Would you output the whole of the data exactly?

[Data items]
/---

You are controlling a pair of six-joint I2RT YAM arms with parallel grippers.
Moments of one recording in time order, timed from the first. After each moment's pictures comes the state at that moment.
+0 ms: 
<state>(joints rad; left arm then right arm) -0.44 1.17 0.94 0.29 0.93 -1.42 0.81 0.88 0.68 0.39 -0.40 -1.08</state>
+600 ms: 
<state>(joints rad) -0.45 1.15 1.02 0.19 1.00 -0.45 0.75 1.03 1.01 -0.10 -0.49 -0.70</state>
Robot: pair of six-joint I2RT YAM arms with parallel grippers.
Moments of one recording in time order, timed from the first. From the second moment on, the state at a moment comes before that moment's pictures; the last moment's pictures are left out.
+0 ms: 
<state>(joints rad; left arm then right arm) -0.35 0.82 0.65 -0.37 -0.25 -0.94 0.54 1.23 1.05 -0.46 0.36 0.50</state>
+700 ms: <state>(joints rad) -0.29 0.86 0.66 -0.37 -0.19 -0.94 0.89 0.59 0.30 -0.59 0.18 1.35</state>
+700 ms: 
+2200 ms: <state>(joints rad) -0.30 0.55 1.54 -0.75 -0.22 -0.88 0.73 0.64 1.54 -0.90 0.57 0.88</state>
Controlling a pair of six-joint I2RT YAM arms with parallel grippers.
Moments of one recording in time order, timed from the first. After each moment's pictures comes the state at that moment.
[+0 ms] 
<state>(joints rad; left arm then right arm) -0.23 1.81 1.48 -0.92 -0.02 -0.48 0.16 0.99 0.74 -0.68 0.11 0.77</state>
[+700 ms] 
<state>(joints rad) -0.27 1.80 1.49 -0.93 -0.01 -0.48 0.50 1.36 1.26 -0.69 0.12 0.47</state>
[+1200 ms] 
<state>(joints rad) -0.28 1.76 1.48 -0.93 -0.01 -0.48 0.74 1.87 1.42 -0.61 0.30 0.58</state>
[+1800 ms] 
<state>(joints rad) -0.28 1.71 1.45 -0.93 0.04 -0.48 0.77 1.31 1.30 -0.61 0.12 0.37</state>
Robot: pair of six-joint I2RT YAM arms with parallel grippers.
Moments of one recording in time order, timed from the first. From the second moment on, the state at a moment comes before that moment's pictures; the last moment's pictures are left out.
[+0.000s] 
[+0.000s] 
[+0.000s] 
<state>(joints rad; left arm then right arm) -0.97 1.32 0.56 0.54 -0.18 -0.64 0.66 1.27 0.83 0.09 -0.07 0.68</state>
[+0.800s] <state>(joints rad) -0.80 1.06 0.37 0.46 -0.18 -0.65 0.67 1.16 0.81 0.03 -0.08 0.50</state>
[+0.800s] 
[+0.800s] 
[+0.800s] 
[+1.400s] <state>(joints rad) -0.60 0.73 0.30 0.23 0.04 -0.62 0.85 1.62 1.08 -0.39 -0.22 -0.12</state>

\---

- [Response area]:
You are controlling a pair of six-joint I2RT YAM arms with parallel grippers.
Moments of one recording in time order, timed from the first. After each moment's pictures comes the state at that moment.
+0 ms: 
<state>(joints rad; left arm then right arm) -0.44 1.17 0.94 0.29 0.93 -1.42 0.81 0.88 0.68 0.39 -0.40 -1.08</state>
+600 ms: 
<state>(joints rad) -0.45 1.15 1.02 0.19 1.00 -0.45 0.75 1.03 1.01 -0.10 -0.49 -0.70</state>
Robot: pair of six-joint I2RT YAM arms with parallel grippers.
Moments of one recording in time order, timed from the first. From the second moment on, the state at a moment comes before that moment's pictures; the last moment's pictures are left out.
+0 ms: 
<state>(joints rad; left arm then right arm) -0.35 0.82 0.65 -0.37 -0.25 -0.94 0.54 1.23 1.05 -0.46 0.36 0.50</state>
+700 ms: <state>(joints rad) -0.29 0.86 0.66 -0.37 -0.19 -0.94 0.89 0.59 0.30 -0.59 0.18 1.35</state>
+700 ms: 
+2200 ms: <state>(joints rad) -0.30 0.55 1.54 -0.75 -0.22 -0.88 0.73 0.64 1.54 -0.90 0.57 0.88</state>
Controlling a pair of six-joint I2RT YAM arms with parallel grippers.
Moments of one recording in time order, timed from the first. After each moment's pictures comes the state at that moment.
[+0 ms] 
<state>(joints rad; left arm then right arm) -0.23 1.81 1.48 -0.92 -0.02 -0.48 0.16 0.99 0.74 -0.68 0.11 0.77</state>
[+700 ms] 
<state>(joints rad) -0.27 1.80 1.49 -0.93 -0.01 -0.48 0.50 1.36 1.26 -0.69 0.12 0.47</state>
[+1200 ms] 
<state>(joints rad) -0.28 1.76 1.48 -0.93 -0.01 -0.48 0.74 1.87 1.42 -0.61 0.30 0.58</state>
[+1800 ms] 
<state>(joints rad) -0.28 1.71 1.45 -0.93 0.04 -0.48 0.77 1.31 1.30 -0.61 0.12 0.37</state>
Robot: pair of six-joint I2RT YAM arms with parallel grippers.
Moments of one recording in time order, timed from the first. From the second moment on, the state at a moment comes before that moment's pictures; the last moment's pictures are left out.
[+0.000s] 
[+0.000s] 
[+0.000s] 
<state>(joints rad; left arm then right arm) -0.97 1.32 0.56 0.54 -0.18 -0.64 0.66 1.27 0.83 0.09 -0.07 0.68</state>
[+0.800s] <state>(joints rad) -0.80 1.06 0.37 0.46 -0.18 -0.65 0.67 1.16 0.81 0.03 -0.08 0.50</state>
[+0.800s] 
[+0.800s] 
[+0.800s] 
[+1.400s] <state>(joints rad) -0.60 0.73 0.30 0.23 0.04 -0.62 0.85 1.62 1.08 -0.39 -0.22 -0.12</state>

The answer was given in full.